Genome-Wide Population Structure Analysis and Genetic Diversity Detection of Four Chinese Indigenous Duck Breeds from Fujian Province.

The assessment of population genetic structure is the basis for understanding the genetic information of indigenous breeds and is important for the protection and management of indigenous breeds. However, the population genetic differentiation of many local breeds still remains unclear. Here, we performed a genome-wide comparative analysis of Jinding, Liancheng white, Putian black, and Shanma ducks based on the genomic sequences using RAD sequencing to understand their population structure and genetic diversity. The population parameters showed that there were obvious genetic differences among the four indigenous breeds, which were separated groups. Among them, Liancheng white and Shanma ducks may come from the same ancestor because the phylogenetic tree forms three tree trunks.
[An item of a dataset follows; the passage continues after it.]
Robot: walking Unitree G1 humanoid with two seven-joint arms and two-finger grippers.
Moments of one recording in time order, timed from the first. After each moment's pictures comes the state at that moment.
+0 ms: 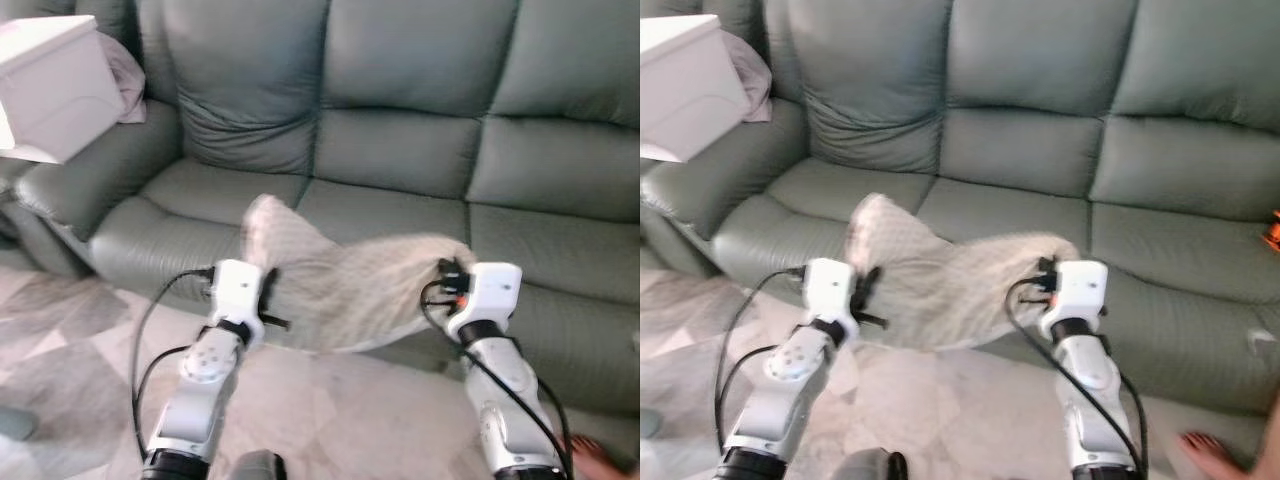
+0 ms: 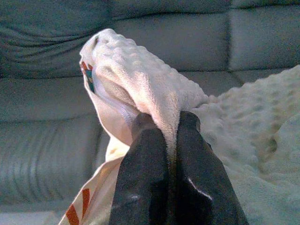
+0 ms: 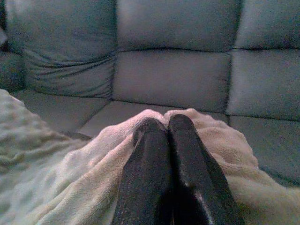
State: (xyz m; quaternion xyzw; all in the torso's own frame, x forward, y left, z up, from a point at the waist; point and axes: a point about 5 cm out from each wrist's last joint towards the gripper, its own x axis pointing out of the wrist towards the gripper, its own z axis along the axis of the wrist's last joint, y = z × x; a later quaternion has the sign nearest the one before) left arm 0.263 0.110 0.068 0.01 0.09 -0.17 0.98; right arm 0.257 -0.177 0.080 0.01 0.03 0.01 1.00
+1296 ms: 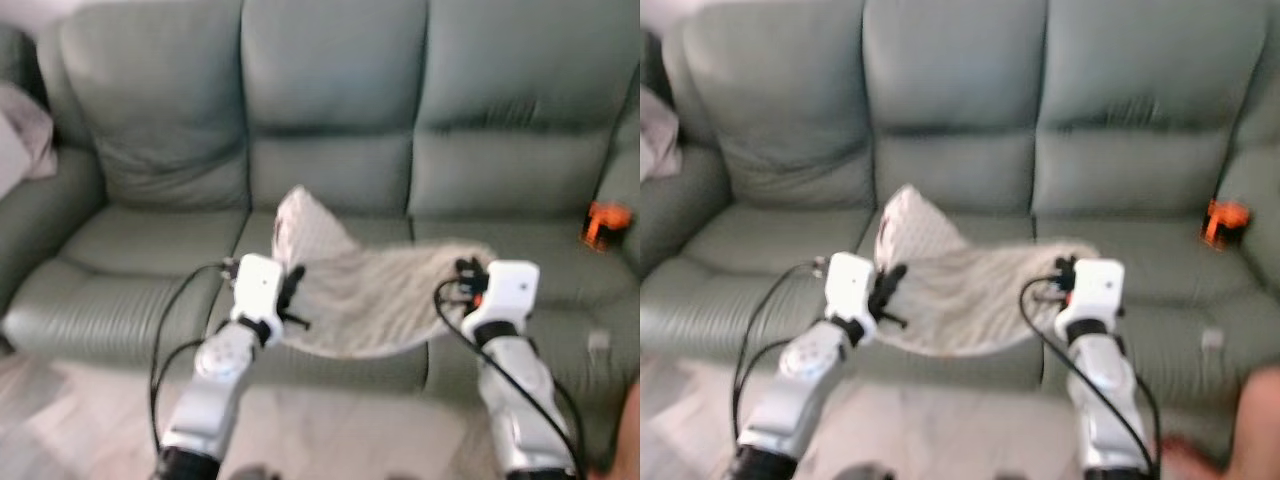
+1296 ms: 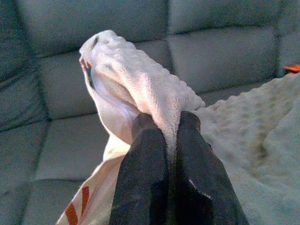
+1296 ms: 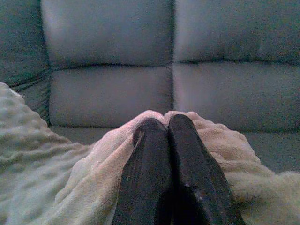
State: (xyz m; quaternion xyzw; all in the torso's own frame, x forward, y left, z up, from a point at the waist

In addition, during the runs of homozygosity (ROH), we found that the average inbreeding coefficient of Liancheng white and Putian black ducks was the lowest and the highest, respectively. Five genomic regions were considered to be the hotspots of autozygosity among these indigenous duck breeds, and the candidate genes involved a variety of potential variations, such as muscle growth, pigmentation, and neuroregulation. These findings provide insights into the further improvement and conservation of Fujian duck breeds.